• _Work required_
Your answer should consist of the lines in the data below that contain "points".

• _Data supplied_
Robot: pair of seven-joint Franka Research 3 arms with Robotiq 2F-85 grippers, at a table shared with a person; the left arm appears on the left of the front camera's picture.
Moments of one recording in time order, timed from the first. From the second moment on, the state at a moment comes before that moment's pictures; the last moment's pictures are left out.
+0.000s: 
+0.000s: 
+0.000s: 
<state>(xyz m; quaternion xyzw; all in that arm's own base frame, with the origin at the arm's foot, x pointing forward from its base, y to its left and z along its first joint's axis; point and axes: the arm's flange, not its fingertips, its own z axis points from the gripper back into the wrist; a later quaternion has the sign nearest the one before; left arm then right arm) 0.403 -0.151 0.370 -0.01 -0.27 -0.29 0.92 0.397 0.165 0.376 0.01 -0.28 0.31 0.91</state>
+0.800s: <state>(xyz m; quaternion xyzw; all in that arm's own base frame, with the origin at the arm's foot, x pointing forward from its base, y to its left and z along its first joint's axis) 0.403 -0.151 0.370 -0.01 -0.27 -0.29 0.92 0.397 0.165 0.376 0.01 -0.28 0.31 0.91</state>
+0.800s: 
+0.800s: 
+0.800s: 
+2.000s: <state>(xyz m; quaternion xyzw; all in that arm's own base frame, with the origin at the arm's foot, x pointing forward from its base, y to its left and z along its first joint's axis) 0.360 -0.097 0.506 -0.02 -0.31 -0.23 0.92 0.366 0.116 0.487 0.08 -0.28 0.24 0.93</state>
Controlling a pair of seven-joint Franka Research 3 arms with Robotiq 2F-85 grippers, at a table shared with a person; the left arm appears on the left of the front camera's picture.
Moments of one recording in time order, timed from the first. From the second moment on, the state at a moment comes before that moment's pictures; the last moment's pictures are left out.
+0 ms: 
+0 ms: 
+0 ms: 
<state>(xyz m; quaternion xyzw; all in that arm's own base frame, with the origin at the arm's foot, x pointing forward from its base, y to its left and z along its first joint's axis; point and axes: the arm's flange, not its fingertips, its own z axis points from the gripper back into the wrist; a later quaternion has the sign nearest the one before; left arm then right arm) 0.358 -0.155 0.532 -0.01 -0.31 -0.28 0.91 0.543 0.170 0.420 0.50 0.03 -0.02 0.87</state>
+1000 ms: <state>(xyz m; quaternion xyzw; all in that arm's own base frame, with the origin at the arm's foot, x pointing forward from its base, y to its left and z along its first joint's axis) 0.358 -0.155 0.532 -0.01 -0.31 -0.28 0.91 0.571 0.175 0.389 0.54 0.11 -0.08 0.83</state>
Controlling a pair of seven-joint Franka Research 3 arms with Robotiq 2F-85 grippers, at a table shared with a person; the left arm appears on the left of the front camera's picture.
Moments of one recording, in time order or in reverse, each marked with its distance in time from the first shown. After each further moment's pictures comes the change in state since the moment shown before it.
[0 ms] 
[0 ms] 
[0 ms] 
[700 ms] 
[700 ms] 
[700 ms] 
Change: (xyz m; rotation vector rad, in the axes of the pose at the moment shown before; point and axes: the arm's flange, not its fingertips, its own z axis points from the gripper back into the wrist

• _Solution to the problem_
<state>(xyz m; quaternion xyzw; all in that arm's own base frame, with the origin at the arm's foot, x pointing forward from its base, y to its left and z along its first joint's axis; point and axes: the arm's flange, not its fingertips, its own z axis points from the gripper back into the wrist; a later quaternion has the sign nearest the one before; left arm then right arm) 0.403 -0.151 0.370 -0.01 -0.27 -0.29 0.92 0.397 0.165 0.376 0.01 -0.28 0.31 0.91</state>
<state>(xyz m; quaternion xyzw; all in that arm's own base frame, with the origin at the arm's foot, x pointing forward from its base, y to its left and z along its first joint's axis; point and axes: the arm's flange, not its fingertips, its own z axis points from the gripper back into the wrist; a later quaternion has the sign nearest the one before; left arm then right arm) 0.358 -0.155 0.532 -0.01 -0.31 -0.28 0.91 0.543 0.170 0.420 0.50 0.03 -0.02 0.87</state>
Change: (xyz m; rotation vector rad, in the axes of the pose at the moment shown before; point and axes: the arm's flange, not its fingertips, its own z axis points from the gripper back into the wrist

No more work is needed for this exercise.